• Work required
Restrict the output to the lines below starting at the one that contains "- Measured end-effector" and ending at the one that contains "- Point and", and restate them word for word, both ends included.

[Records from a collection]
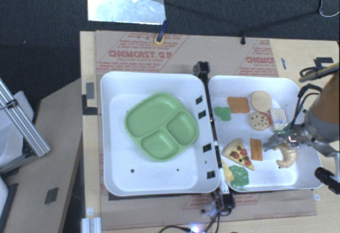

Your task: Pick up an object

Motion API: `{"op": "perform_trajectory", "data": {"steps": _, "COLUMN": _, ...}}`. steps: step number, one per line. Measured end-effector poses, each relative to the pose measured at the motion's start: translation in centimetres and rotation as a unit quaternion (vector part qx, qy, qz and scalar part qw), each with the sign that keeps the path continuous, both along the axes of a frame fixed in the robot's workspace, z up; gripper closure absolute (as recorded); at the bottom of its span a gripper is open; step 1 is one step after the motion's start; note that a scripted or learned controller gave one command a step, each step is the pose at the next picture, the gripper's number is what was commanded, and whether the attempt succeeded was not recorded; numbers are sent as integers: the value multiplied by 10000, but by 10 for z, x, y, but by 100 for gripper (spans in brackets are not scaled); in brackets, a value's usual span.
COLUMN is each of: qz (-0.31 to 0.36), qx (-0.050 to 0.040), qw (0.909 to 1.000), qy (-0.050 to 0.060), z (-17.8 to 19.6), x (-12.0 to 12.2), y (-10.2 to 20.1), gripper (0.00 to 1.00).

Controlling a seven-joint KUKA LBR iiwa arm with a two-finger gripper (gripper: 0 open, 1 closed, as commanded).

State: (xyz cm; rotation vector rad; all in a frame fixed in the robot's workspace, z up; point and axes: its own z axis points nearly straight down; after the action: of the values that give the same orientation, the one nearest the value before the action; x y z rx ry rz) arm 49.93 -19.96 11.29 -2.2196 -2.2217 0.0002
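The right bin (305, 178) holds several toy foods. A tan croissant (287, 158) lies near its right side. To its left are an orange cracker stick (256, 149) and a pizza slice (239, 153). Farther back lie a sprinkled cookie (259, 120), a round bun (261, 101), an orange toast square (238, 104) and a patterned packet (278, 118). My gripper (281, 141) reaches in from the right and hangs low over the croissant's upper end, between it and the packet. Nothing is visibly lifted.
A small green piece (222, 113) sits by the divider, and a green leaf (239, 176) lies at the right bin's front left. The left bin (114, 173) holds a green divided plate (162, 126). Cables (313, 71) run along the bench's right edge.
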Motion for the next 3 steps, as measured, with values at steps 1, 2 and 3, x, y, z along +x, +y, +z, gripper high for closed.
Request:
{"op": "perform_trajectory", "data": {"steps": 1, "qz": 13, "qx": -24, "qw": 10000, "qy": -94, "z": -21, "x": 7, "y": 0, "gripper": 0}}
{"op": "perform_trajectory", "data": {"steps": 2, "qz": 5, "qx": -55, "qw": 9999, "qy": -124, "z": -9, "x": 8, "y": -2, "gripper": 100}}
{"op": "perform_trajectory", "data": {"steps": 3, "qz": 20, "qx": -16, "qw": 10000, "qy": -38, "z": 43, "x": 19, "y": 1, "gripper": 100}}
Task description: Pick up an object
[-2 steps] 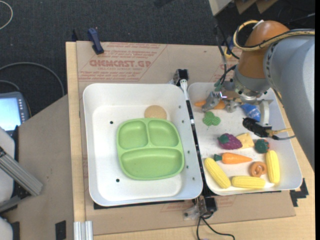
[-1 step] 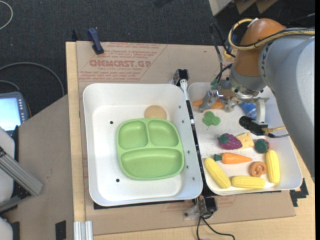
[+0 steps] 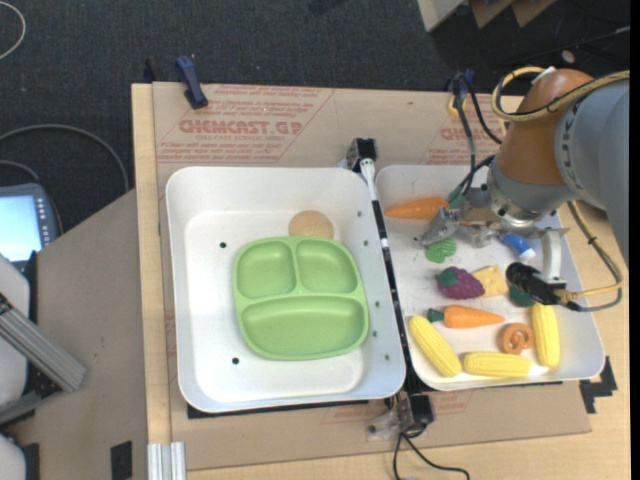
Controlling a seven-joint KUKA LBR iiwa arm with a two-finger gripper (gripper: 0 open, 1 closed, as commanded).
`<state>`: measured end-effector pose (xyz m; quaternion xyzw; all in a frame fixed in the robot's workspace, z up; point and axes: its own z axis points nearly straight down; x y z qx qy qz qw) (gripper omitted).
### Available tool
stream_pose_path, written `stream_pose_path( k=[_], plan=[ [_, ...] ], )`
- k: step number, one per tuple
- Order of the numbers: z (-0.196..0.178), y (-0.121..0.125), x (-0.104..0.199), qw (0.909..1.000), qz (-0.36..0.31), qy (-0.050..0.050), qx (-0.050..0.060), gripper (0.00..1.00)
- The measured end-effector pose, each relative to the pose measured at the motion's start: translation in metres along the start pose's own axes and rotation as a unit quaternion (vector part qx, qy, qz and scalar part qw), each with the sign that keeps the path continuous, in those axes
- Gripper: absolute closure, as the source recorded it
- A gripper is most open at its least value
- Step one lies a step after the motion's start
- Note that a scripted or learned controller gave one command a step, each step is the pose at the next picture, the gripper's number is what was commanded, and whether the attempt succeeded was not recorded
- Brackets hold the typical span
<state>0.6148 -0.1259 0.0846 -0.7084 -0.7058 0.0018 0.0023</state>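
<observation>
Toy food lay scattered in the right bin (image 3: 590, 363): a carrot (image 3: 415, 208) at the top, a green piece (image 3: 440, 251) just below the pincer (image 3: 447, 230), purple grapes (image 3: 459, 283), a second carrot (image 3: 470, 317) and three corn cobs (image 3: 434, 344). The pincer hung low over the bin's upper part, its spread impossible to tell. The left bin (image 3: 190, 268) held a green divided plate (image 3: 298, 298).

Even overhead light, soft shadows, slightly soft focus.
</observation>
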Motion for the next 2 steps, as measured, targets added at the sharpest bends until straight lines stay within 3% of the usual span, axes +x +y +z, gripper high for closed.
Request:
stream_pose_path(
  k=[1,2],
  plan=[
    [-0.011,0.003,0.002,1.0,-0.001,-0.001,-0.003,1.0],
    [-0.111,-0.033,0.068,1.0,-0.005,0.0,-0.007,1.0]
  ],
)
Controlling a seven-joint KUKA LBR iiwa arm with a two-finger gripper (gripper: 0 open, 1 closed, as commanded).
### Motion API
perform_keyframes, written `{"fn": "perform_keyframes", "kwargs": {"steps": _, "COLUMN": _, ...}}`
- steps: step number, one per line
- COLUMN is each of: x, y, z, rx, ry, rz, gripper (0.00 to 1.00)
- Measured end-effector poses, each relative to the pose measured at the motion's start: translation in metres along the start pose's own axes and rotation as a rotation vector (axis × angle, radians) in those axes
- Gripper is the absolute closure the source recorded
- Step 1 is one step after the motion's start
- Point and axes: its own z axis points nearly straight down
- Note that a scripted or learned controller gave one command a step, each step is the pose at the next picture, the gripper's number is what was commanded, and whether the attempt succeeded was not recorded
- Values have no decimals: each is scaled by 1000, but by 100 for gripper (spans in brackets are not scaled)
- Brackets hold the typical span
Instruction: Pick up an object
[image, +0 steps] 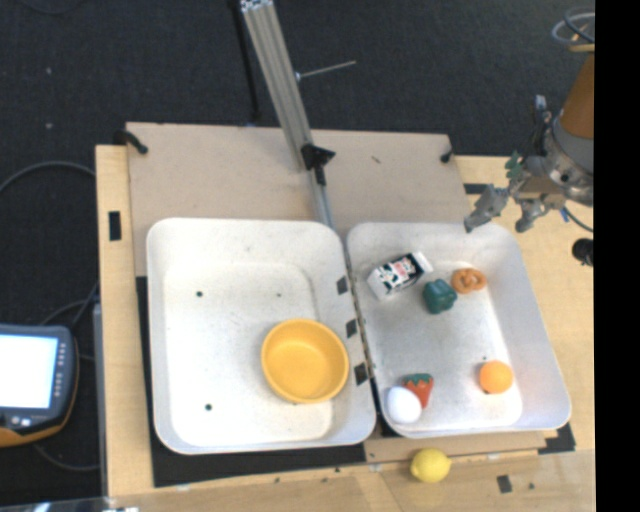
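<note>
The claw (505, 207) hangs over the top edge of the right bin (535, 330). Its fingers are spread apart. It holds nothing.

The claw (503, 208) hangs over the right bin's (535, 330) far right corner. Nearer the camera and left of it lie a carton (398, 273), a block (438, 296) and a ball (494, 377). Far left, the left bin (200, 300) holds a bowl (304, 360). A lemon (430, 465) sits on the tabletop (480, 485) before the bins.
</note>
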Motion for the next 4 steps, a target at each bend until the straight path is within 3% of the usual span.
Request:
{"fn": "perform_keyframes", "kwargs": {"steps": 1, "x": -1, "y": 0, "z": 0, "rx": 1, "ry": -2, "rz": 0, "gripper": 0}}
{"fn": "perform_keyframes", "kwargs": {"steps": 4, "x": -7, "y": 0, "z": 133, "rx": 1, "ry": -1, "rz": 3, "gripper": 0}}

• Task solution
- Measured end-effector poses, each relative to the pose measured at the motion's start: translation in metres along the start pose's own axes and rotation as a rotation vector (axis × angle, radians) in those axes
- Gripper is the absolute closure the source recorded
- Step 1 is one step after the motion's start
- Point and axes: its own z axis points nearly straight down

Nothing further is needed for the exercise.